In theory, I could run all my scripts, projects, etc, as daemons or applications on the base OS of each of my servers.
In theory. In practice, that turned out to be a bad idea: hard drives died, dependencies differed between applications, it was all a mess. So I drank the container cool-aid. It’s tasty.
In the brave, new container-world, I’m running all my stuff on Kubernetes (more on this in the kubernetes section). So I need to install that…presumably in a bunch of VMs. In a previous iteration of the lab, I learned (the hard way) that hand-installing kubernetes and hand-building the VMs for it is a pain in the neck. So I wanted to run the VMs for the kubernetes infrastructure in a managed/scriptable container/VM system.
LXD is a virutalization system built as an extension of LXC.
LXC is a container management system built on top of Linux virtualization controls.
LXC is kinda like docker (Docker used to use LXC under the hood, but moved away from it a while ago), and LXD built on top of that to offer new capabilities like live migration, snapshots, etc. Because they’re still containers, it doesn’t take as much overhead to run a VM through LXC/LXD as it would with a regular Virtualization system like KVM. But, because they’re VMs, each VM gets their own networking stack, making it easier to get the applications you deploy in an LXD node to talk to other things (or have other things talk to it). In fact, LXD builds in an “Overlay” network where it assigns IP addresses to it’s nodes and handles routing traffic between them automatically.
Having decided on a container/VM system, it’s time to install it. I have 3 RAID-1 volumes on each machine: the OS, and 2 storage volumes (called, creatively, “data1” and “data2”). I made “data1” and “data2” the storage locations for the lxd system, to hold the base images for the virtual machines, etc. I configured LXD in a cluster, so that the two systems will share resources between them when deciding where to launch a new container or VM.
Aside: I had to install LXD via Ubuntu’s snap system. For reasons that I understand, but find regrettable, Ubuntu is trying to move everything away from the debian-based apt system and over to snap. This means that projects like LXD will only get updates in the snap version of the application. My Ubuntu 18.04 systems didn’t already have snap installed, so I had to do:
sudo apt-get install snap
(Note If snap already exists, that won’t break anything. If it doesn’t, you’ll get snap. Hooray.)
Next, I needed to install LXD (which will also install lxc and a few other things). In Ubuntu 18.04LTS they include an older version of LXD in apt, which only caused confusion and delay. I had to uninstall that, then install lxd via snap:
sudo apt-get remove lxd lxd-client lxcfs liblxc-common liblxc1 lxc-utils lxc-common --purge snap install lxd
Next I set up the first LXD daemon.
After some experimentation, I learned that it’s important to not choose –auto for this step.
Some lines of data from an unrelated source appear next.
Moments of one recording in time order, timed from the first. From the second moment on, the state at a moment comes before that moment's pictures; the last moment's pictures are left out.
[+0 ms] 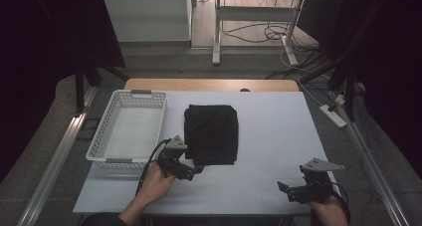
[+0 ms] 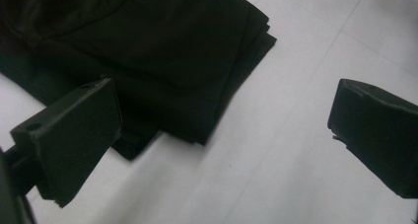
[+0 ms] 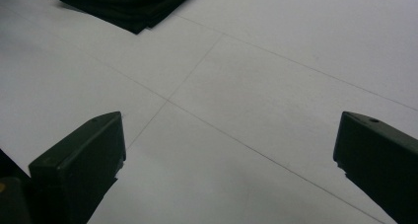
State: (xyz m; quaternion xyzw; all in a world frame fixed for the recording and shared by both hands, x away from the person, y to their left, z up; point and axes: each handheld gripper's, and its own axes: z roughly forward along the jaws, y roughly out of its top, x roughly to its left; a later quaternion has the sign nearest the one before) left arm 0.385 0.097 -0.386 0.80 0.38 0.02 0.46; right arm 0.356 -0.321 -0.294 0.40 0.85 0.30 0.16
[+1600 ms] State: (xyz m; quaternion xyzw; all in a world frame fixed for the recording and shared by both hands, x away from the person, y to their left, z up) left arm 0.491 0.081 -0.404 0.79 0.45 0.06 0.40; right arm 0.357 -0.323 -0.293 0.40 0.85 0.30 0.15
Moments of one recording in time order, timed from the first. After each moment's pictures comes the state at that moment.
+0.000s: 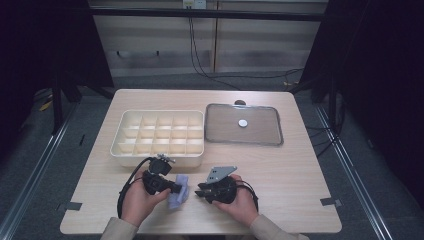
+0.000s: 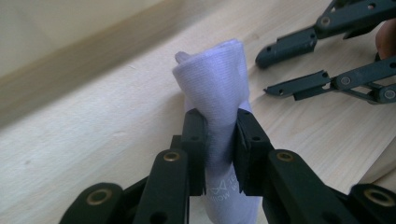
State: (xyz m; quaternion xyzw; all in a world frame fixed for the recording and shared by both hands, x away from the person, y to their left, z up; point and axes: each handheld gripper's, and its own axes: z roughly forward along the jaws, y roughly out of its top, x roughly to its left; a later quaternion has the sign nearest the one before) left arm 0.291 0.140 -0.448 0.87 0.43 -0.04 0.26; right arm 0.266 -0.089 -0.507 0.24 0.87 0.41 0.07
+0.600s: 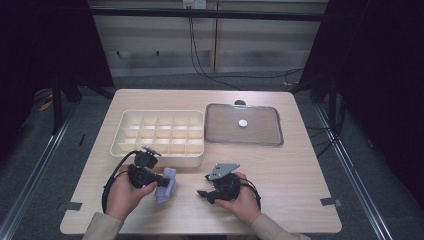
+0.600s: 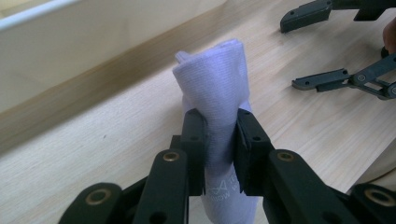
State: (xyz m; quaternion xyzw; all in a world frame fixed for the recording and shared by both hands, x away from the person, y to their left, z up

Anyway, this command launched an interactive set-up prompts to configure LXD. Most of the answers to these questions were obvious, and the defaults reasonable, but I had to make sure to say that I was making a cluster. This is the point where the serious note-taking started, since the cluster configuration answers were important: on the first machine I set the password to join the cluster, created the new bridge and fan overlay network, etc. Other than the password, the defaults here seemed reasonable to me (see previous comments about making things as vanilla as possible).
My only concession to configuration was setting up storage. Since I’d configured the Google boxes with 3 RAID 1’s, I wanted to use the non-OS-holding RAIDs for container storage. That meant I had to configure that in LXC. That’s fairly easy:
lxc storage create data1 dir source=/data1/lxd lxc storage create data2 dir source=/data2/lxd lxc storage create default dir source=/data1/lxd-default lxc profile device add default root disk path=/ pool=default
This made /data1 the place where the actual containers will live, and gave me two other pools to use to store other stuff (if using juju to make a new container, for example, I could add “storage=data2” to the create command and it would be stored on the /data2 path).
I did all of this on the first machine, because when running the commands on the second machine to join the cluster, it mostly just inherited the configuration from the first. The second lxd init command will ask if you want to make a cluster, then ask for the URL of the first server, and the password. It then asked me for the paths to match the storage pools created on the first box, I entered those the same way they were on the first one, since the two boxes should be identical.
At that point, I was done with LXD/LXC setup. I had a working 2-node cluster. For more general safety, I should have three machines to make this a real cluster. When I get more money I’ll get another Google box and some drives…this will do for now.